Retailers face egg shortages unless prices rise, sector warns

BFREPA says the UK's supermarket chains will have to pay more for eggs or producers will either go bust or not restock
BFREPA says the UK's supermarket chains will have to pay more for eggs or producers will either go bust or not restock

Supermarkets will face egg shortages by the end of the year unless they engage constructively on egg prices, the sector has warned.

The British Free Range Egg Producers Association (BFREPA) said retailers would have to pay more for eggs or producers would either go bust or not restock.

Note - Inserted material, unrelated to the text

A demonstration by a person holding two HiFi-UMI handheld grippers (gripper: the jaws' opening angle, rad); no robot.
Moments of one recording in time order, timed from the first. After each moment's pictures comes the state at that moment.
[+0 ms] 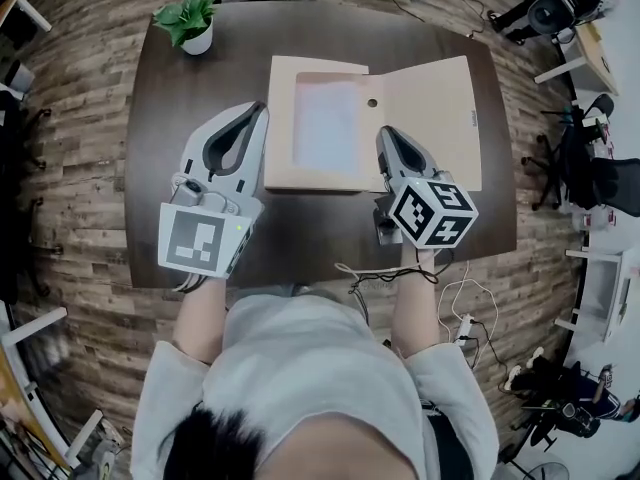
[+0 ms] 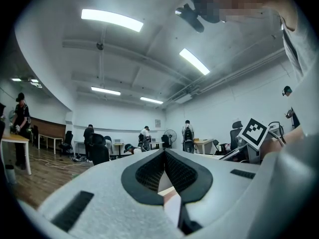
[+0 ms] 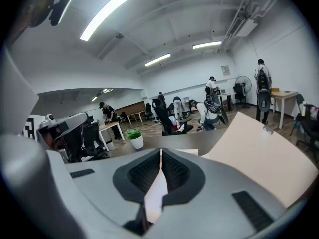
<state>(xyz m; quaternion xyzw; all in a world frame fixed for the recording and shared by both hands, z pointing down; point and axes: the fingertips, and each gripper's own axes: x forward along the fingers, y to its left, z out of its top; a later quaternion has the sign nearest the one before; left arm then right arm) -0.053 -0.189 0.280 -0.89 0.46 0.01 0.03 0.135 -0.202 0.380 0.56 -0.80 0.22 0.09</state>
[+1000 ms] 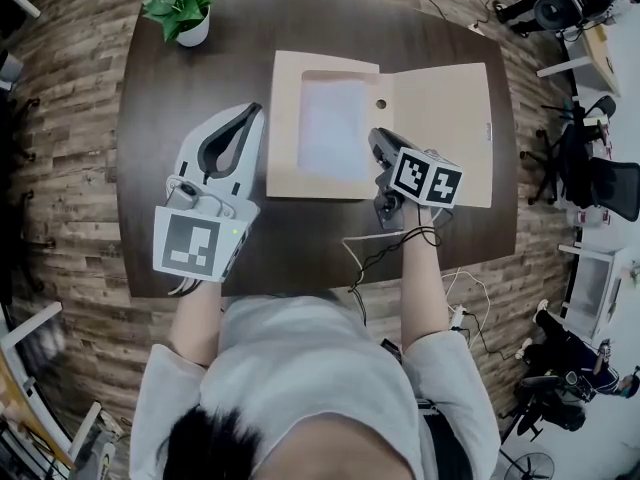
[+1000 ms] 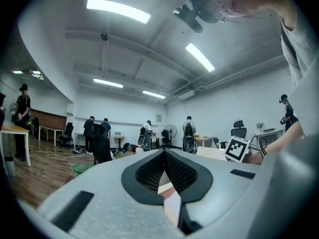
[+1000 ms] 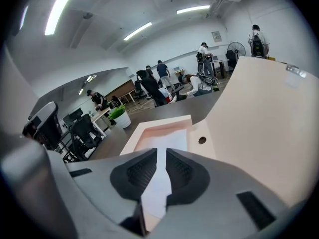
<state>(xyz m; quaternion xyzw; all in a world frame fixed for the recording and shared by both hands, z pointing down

It made the warning after eight of the UK's largest supermarkets snubbed the ‘Breaking Point Summit’ at last month’s Pig and Poultry Show,

At the summit, ADAS presented a paper which showed how margins had deteriorated for producers over the last year as production costs exceeded egg sales.

(Source: ADAS)
(Source: ADAS)

In its own research, retail magazine The Grocer found there had been 180 price increases across the free-range and organic egg category in the leading multiples since 21 March, compared with just 16 over the same period last year.

The hikes ranged from 3P to 15p and were applied to six, 10 and 12-egg packs. However, The Grocer did not comment on whether those increases had been passed down to producers.

Soaring feed costs are tipping free-range producers over the financial edge, with BFREPA research last month revealing that 51% of its members would leave egg production within a year if prices and feed costs remained as they were.

Industry data recently published in industry magazine The Ranger shows that the number of free range hens housed in May has already dropped time by around 500,000 hens to under 26 million.

(Source: ADAS)
(Source: ADAS)

BFREPA invited buyers from the retailers to the summit on the first day of the Pig and Poultry Show to hear "what actions they are taking to support egg farmers".

However "predictably" the summit was met with a no-show from buyers, prompting it to "empty chair" its missing delegates with cardboard cut outs.

BFREPA CEO Robert Gooch said: "Of the eight invited, Tesco and Morrisons had already met with us to explain how they felt they protected their producers with feed tracker contracts.

“Waitrose and Lidl also responded to BFREPA’s letters, but Sainsbury's, Asda, Aldi and M&S declined to engage at all”, he added.

When asked to comment at the summit on the cost crisis facing producers, no retailer representative came forward.

Some others attending, mainly producers and packers, debated the value of feed trackers and the introduction of cost plus contracts.

“Feed trackers were a start, but did not reflect other rising farm costs”, Mr Gooch suggested. And until retailers treated their egg producers in the same way they did milk suppliers, by "taking responsibility for what happens down the supply chain" the current range of egg supply agreements will perpetuate the endless boom and bust cycles in the sector, he argued.

BFREPA called for 40p per dozen retail price hike on free-range eggs and an 8op increase on organic eggs to be passed down the chain to help producers.

"Without change in how producers are paid, we will see boom and bust every few years, and that will lead to a shortage of supply next year with retail prices going through the roof," he told The Grocer magazine.

“A small rise now will negate a bigger spike next year”.